Un drame qui a particulièrement ému Claire, déjà marquée par la «violence dont la police a fait preuve» pendant les mobilisations contre la réforme des retraites. «Un cap a été franchi, assure-t-elle. Même en mai 68, la police n’était pas aussi violente ; aujourd’hui, pendant les mobilisations, les syndicats ne sont pas épargnés.» Habituée des manifestations depuis un demi-siècle, l’ancienne salariée de la sécurité sociale est frappée par renforcement des dispositifs policiers. «J’ai peur qu’un jour l’un de mes petits-enfants se prenne un tir de flashball», lâche la septuagénaire au milieu du millier de manifestants.
«Chaque année davantage peur»
A quelques mètres, dans le cortège qui s’étoffe, Pierre-Louis et Sacha, lycéens en classe de terminale, ont justement l’âge de ses petits-enfants. «Pour lutter contre la réforme des retraites, on a participé à onze journées de mobilisation», décomptent-ils. Mais Sacha, 16 ans, garde un souvenir amer de sa dernière manifestation, où elle a été touchée par une grenade assourdissante. «Je n’ai pas eu le temps de réfléchir, elle m’a explosé à la tête», se souvient la lycéenne aux cheveux bleus flashy. Dans leur groupe d’amis, plusieurs autres jeunes disent avoir subi des violences policières. Pierre-Louis, 17 ans, considère faire face à un dilemme. «S’il m’arrivait quelque chose, aujourd’hui, il faudrait vraiment que ma vie soit en jeu pour que j’appelle la police. Je me sens plus en danger en leur présence que sécurisé.»

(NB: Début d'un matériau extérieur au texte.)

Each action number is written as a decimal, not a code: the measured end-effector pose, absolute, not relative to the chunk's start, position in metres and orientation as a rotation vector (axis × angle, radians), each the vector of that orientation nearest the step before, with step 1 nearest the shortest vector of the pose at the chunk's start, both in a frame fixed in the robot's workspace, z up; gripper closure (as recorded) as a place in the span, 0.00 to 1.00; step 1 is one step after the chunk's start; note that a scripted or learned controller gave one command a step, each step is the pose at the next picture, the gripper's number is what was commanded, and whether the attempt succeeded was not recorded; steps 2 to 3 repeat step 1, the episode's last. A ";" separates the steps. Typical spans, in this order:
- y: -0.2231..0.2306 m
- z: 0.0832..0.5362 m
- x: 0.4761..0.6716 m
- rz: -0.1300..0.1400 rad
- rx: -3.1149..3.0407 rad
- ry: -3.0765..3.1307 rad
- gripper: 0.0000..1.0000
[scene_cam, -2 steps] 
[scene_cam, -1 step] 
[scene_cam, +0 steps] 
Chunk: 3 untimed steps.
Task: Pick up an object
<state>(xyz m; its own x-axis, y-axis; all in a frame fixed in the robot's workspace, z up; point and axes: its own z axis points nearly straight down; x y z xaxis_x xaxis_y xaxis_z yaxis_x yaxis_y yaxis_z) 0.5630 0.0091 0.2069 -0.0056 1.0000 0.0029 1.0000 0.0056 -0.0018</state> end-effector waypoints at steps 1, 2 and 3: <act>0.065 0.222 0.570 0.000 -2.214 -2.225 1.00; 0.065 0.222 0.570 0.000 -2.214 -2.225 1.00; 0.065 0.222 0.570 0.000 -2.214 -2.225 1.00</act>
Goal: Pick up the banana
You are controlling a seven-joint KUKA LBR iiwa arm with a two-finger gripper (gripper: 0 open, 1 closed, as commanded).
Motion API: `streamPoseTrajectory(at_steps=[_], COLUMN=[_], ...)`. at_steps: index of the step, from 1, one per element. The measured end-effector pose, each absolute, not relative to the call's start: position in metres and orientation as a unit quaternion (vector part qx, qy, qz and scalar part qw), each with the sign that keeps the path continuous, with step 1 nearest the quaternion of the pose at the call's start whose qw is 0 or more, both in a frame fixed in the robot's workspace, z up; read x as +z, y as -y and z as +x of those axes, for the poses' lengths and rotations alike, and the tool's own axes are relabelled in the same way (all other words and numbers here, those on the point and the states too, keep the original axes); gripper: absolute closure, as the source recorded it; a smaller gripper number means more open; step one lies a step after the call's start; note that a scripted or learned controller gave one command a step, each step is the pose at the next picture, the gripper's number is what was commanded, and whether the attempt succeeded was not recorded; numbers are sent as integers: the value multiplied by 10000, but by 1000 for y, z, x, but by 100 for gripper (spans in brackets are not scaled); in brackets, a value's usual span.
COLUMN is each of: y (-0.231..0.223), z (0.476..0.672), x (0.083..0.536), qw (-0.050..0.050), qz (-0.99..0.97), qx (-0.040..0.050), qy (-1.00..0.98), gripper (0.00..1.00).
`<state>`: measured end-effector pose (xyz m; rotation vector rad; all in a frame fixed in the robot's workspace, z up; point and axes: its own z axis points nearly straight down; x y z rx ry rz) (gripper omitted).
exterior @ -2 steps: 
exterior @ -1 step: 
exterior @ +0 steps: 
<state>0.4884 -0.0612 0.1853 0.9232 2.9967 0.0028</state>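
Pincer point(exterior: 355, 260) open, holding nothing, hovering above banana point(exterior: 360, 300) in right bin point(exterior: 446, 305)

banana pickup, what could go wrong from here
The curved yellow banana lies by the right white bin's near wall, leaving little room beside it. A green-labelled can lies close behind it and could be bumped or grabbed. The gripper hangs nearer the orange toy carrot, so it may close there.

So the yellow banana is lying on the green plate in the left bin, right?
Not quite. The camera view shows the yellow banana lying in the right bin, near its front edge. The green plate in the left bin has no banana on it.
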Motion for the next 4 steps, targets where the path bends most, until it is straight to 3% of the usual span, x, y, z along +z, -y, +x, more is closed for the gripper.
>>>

Pour Marie-Lou, 34 ans, ce sont ses mobilisations avec les gilets jaunes, et la fête de la musique il y a quatre ans, qui ont fait entrer Nantes dans la liste des villes marquées par les violences policières. Dans la nuit du 21 au 22 juin 2019, Steve Maia Caniço, animateur périscolaire de 24 ans, s’est noyé dans la Loire à la suite d’une opération policière destinée à stopper une soirée électro en cours sur l’île de Nantes. «Des Nahel, il y en a plein», affirme l’auxiliaire de vie en tenant fermement sa pancarte «Justice pour Steve». «J’y étais ce soir-là, c’était le chaos, enchaîne-t-elle. On a chaque année davantage peur de la police. Il faudrait rétablir le dialogue car on a besoin d’eux mais je ne sais pas comment : ce n’est pas le ministre de l’Intérieur actuel qui va arranger les choses.»
«On n’oublie pas»
Il est presque 20 heures quand les manifestants dépassent la tour LU, sans heurt. Bientôt, leur trajet prendra fin à Malakoff, quartier populaire de Nantes. «Les enfants de ces quartiers sont les premières victimes de la répression qui ne fait que grandir», explique Julie, membre de la CGT depuis bientôt dix ans. Derrière elle, deux policiers à moto ferment le cortège. Le cortège ralentit près des premières tours d’habitation du quartier. Julie s’arrête : «Ça va faire trois mois que Nahel a été tué : on veut montrer qu’on n’oublie pas.»